Universal solfege

WORK IN PROGRESS

Universal Solfege was invented by Nick Vuci. It builds on the work of Margo Schulter to create a systematic solfege which can be applied to a variety of microtonal scales.

The principle is that we can divide the interval spectrum into discreet areas which can then be used to take subsets for most microtonal scales we can imagine. It's not an exhaustive solution but a practical and practicible one.

When we look at the spectrum of the octave we find that we have a few main interval classes, which we denote with consonants that are evocative and distinct to the names of the interval classes:

The Unison and the Octave, which we denote with "A"

The Seconds, which we denote with "S-"

The Thirds, which we denote with "Th-"

The Fourths, which we denote with "Fo-"

The Tritones, which we denote with "Trai-"
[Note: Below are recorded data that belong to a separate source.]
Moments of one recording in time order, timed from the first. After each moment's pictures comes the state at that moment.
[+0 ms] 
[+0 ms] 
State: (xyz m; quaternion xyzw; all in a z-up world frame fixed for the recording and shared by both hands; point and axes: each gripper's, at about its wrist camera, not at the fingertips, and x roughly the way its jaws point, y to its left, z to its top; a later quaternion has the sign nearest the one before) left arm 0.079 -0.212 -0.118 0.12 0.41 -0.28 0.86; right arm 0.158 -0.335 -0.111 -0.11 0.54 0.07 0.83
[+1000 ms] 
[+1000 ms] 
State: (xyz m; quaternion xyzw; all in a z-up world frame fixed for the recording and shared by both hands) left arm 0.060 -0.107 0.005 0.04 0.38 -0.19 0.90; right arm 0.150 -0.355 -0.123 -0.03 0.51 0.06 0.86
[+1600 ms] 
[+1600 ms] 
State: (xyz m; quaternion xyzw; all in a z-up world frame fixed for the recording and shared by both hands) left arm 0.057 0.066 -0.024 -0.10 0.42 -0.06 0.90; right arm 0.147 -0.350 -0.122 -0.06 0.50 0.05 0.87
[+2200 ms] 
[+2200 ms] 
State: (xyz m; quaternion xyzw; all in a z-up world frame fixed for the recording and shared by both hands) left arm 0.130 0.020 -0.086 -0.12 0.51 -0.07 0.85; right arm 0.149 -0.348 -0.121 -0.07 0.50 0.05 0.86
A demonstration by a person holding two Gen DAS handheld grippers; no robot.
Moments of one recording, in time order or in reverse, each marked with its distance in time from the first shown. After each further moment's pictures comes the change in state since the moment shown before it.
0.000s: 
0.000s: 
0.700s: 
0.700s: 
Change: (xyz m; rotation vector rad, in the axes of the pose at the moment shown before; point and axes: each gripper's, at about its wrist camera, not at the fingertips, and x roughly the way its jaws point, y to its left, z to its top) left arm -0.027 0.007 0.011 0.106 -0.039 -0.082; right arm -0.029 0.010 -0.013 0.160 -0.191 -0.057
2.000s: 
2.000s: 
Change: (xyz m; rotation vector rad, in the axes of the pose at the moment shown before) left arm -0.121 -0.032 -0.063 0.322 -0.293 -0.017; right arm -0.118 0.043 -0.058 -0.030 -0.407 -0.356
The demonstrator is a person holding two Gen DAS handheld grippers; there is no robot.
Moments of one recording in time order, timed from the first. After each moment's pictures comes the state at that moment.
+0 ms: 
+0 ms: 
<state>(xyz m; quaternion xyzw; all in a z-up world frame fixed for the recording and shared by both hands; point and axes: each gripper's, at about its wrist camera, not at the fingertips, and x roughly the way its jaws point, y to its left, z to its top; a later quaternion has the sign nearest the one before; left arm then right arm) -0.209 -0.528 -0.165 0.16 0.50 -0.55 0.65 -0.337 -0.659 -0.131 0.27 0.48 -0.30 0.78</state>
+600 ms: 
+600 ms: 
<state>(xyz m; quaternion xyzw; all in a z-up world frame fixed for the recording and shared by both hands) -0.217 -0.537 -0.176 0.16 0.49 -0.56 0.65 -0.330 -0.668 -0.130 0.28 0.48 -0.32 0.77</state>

The Fifths, which we denote with "Fi-"

The Sixths, which we denote with "X-"

The Sevenths, which we denote with "V-"

Of these, the seconds, thirds, sixths, and sevenths have major, neutral, and minor versions, which we can denote with the vowels "ay" "oo" and "ai" (mimicking the distinct vowels of the words "major" "neutral" and "minor").

All of the main categories have small medium and large versions, which we can denote with the consonant affixes "s" "m" and "l"

The further, more esoteric categories do not have major, minor, neutral, large, medium, or small versions. They are:

Commatic ranges, which we denote with "O" and "Co"

The dieses range, which we denote with "Ee" and "Dee"

The Superfourth range, "Foo"

The Subfifth range, "Fu"

The two equable heptatonic ranges, "Ha" and Hoo"  

The four interseptimal ranges, which may be further broken down into

two categories:

The two interseptimals which touch perfect intervals, denoted as Na Noo

The two which do not, Ni Nee

Example: 13edo 5L3s 5|2

0 A

184.615 Say

276.923 Thai

461.538 Ni

646.154 Fu

738.462 Ni

923.077 ka

1107.692 Va

1200. A